[Records from a data source]

━━━━━━━━

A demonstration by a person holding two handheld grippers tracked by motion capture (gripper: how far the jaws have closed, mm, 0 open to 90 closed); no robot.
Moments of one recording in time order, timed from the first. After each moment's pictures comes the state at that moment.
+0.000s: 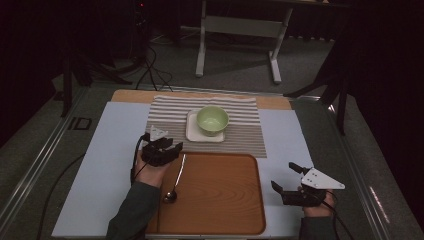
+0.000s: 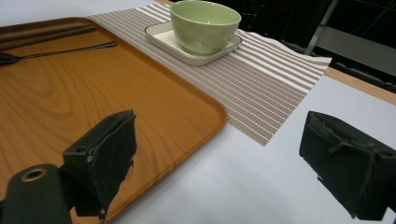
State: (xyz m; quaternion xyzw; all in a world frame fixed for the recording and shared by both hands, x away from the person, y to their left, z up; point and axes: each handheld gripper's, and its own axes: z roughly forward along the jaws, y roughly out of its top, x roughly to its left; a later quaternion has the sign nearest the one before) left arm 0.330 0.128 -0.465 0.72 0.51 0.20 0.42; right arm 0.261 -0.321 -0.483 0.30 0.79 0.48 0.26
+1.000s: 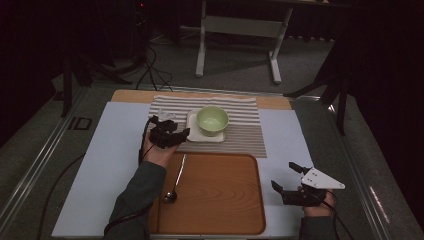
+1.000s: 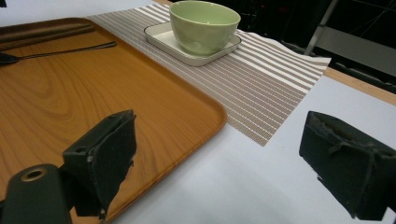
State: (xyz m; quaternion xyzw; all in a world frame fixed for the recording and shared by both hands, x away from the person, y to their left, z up) left arm 0.382 0.116 -0.456 0.73 0.50 0.19 0.43; right arm 0.261 -0.322 -0.483 0.30 0.79 0.48 0.26
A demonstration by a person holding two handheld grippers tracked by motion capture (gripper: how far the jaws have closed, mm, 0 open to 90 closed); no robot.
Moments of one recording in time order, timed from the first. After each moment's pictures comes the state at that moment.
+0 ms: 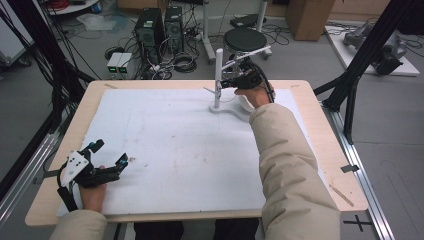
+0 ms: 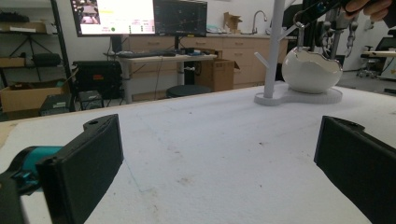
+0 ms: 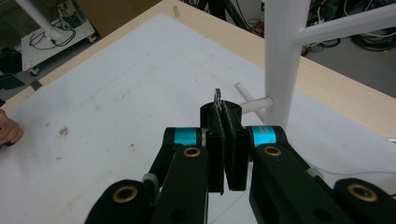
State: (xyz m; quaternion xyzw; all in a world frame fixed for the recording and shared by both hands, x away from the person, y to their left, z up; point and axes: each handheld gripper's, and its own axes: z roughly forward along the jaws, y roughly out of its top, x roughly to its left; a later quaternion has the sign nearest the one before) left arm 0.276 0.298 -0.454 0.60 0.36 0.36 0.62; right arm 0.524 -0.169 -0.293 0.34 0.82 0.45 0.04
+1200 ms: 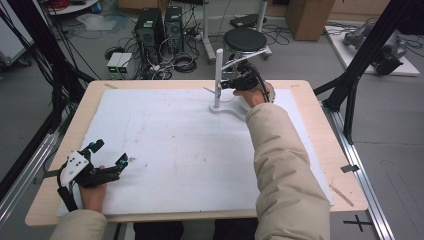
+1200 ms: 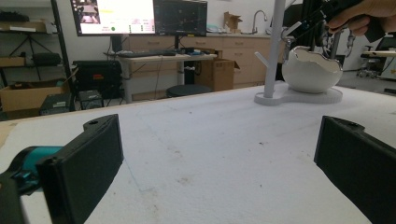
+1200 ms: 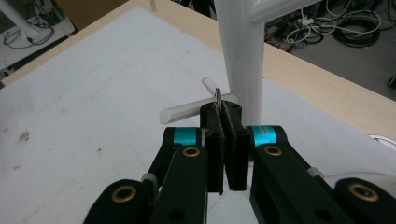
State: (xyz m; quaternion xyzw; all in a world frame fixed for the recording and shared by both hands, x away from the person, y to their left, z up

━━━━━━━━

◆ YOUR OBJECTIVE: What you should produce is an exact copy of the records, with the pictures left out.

◆ ANSWER SECTION:
A demonstration by a person holding two handheld grippers tracked by motion capture (gripper: how far the jaws have closed, mm, 0 open to 90 closed); no robot.
Moments of one recording in time order, timed from the first. After each moment's pictures comes the state at that moment.
+0.000s: 
+0.000s: 
State: (xyz m; quaternion xyzw; all in a world frame fixed for the recording and shared by both hands, x away from the person, y to their left, z up; point and axes: each handheld gripper's, and its own axes: z roughly forward along the jaws, y roughly out of its top, x roughly to its left; a later quaternion has the sign nearest the one before) left arm 0.330 0.128 -0.465 0.72 0.51 0.20 0.42; right arm 0.261 -0.321 -0.483 0.30 0.79 0.48 0.26
+1.000s: 
+1.000s: 
State: (xyz m; quaternion xyzw; all in a world frame fixed for the recording and shared by both hands, x away from the person, y to their left, z up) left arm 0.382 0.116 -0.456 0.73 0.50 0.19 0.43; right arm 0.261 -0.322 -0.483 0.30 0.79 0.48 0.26
A demonstration by a person holding two handheld grippers tracked by motion capture (gripper: how far the jaws have closed, mm, 0 open to 90 closed); no robot.
Moments of one recording in time order, timed from the first. After each moment's pictures comes the state at that moment.
+0 ms: 
+0 ms: 
+0 ms: 
State: (xyz m; quaternion xyzw; all in a world frame fixed for the recording and shared by both hands, x away from the person, y to their left, z up; point and axes: each handheld gripper's, and its own axes: z roughly forward along the jaws, y roughly out of its top, x roughly to its left; a later quaternion has the sign nearest the one before) left arm 0.276 0.298 -0.454 0.60 0.36 0.36 0.62; right arm 0.524 -0.169 -0.293 0.34 0.82 0.45 0.04
+1200 ms: 
+1200 ms: 
+1200 ms: 
State: (xyz m; quaternion xyzw; all in a world frame fixed for the recording and shared by both hands, x away from the person, y to their left, z up

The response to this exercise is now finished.